Probably, the most common probability distribution is the normal distribution, or "bell curve," though there are several commonly utilised distributions. Usually, any phenomenon's method of producing data can determine its probability distribution. The process is known as the probability density function.
Probability distributions can also be applied to construct cumulative distribution functions (CDFs), taking the cumulative probability of occurrences, always beginning at zero and ending at 100%.
Academics, financial analysts, and fund managers will calculate the probability distribution of a given stock to assess the potential expected returns the stock can produce in the future. The history of a stock's returns, measured for any time interval, is likely to consist of only a fraction of the returns from the stock, which will subject the study to sampling error. This error can be drastically reduced by increasing the sample size.
Let us look at the number observed when rolling two regular six-sided dice, as a basic example of a probability distribution. Every die has a 1/6 chance of rolling any single number, one through six. Still, the sum of two dice will form the probability distribution. The most common outcome is the seven (1 + 6, 6 + 1, 5 + 2, 2 + 5, 3 + 4, 4 + 3). In comparison, two and twelve are much less probable (1 + 1 and 6 + 6).
Different kinds of a probability distribution can be classified. Many of them include the normal distribution, the Chi-square distribution, Poisson distribution, and the binomial distribution. The different probability distribution serves various purposes and represents different processes for generating data.
The probability distribution most widely used is the standard distribution, which is often used in banking, business, research, and engineering. The normal distribution is entirely characterised by its mean and standard deviation, meaning there is no distorted distribution and there is kurtosis.
Investors use probability distribution to predict returns overtime on assets, such as securities and to hedge their risk. Stock returns are often thought to be normally distributed. They show kurtosis with significant negative and positive returns. It appears to be more than a normal distribution would expect.
The distribution of stock returns has been defined as log-normal. It is because the stock prices are bounded by zero but give a possible unlimited upside.

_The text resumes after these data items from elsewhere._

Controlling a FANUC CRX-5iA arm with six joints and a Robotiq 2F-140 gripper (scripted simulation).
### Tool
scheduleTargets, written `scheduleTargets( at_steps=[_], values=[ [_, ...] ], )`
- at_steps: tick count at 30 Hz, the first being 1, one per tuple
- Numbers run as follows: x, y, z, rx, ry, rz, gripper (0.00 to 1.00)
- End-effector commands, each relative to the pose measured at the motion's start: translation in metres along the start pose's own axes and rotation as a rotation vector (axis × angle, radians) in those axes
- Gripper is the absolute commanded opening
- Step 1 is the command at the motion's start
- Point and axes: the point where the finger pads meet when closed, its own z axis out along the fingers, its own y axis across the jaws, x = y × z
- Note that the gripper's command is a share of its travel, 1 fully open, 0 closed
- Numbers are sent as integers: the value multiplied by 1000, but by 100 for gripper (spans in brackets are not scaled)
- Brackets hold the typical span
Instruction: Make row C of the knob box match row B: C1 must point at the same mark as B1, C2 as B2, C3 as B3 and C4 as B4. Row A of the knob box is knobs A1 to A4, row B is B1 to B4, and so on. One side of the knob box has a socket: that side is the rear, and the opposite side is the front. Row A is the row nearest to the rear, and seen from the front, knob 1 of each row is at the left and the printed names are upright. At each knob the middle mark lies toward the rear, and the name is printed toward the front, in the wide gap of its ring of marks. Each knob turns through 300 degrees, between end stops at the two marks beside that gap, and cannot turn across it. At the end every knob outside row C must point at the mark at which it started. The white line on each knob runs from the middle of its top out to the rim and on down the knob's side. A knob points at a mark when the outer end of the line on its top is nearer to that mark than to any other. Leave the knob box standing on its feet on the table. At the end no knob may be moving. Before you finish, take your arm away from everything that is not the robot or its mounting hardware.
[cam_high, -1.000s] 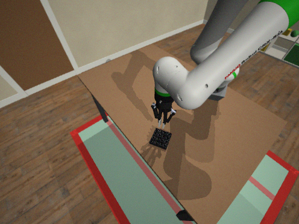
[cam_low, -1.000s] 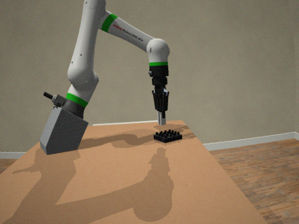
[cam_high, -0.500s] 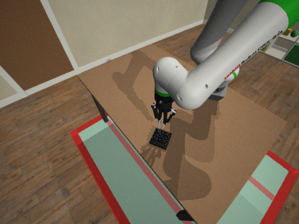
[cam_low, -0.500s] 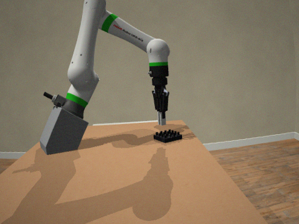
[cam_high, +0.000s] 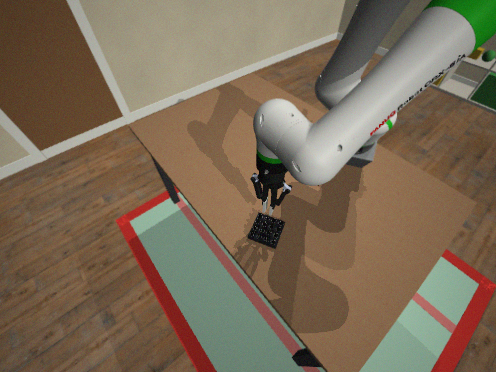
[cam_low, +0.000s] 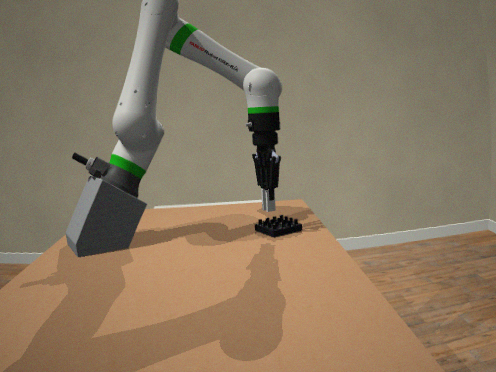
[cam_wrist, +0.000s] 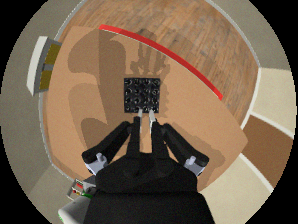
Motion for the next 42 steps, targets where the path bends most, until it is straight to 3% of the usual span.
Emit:
scheduleTargets(
  at_steps=[1,24,42],
  values=[
    [0,0,3,0,0,0,12],
    [0,0,28,0,0,0,12],
    [0,0,32,0,0,0,12]
  ],
)
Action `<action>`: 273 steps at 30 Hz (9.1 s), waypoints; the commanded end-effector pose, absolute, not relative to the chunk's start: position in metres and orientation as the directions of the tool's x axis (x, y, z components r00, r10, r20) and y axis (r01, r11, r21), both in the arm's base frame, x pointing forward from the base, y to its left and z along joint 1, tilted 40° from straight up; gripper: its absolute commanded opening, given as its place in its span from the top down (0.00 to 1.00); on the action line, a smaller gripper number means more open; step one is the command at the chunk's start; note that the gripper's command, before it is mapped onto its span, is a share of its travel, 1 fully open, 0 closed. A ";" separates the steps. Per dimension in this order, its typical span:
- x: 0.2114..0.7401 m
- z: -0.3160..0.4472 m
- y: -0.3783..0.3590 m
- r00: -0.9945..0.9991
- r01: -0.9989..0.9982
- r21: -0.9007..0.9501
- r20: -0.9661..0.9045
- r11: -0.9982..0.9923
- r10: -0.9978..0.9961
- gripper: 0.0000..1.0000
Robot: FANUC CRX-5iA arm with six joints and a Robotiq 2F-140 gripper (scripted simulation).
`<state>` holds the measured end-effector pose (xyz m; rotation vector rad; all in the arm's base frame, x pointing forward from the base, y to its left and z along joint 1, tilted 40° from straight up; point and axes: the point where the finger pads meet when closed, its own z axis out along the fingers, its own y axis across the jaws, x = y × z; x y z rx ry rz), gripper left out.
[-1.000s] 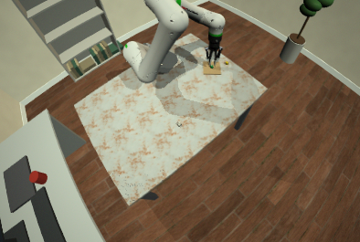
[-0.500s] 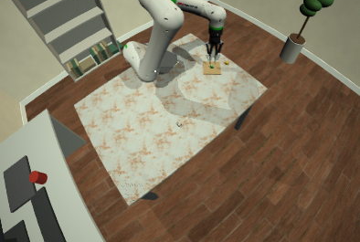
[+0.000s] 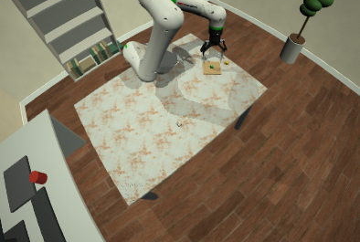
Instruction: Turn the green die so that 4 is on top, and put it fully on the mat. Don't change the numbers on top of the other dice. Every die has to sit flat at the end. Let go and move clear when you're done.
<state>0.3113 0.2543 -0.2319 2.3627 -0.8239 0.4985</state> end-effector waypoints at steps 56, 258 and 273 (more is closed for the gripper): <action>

It shows up on a stock return plot with the distribution tails being larger in thickness.
Probability distributions are often commonly used in risk management to measure the probability. It also measures the sum of losses that an investment portfolio will experience based on a distribution of historical returns. One standard investment risk management metric is the Value-at-Risk (VaR). VaR yields the lowest loss that may occur, given a portfolio probability and time frame.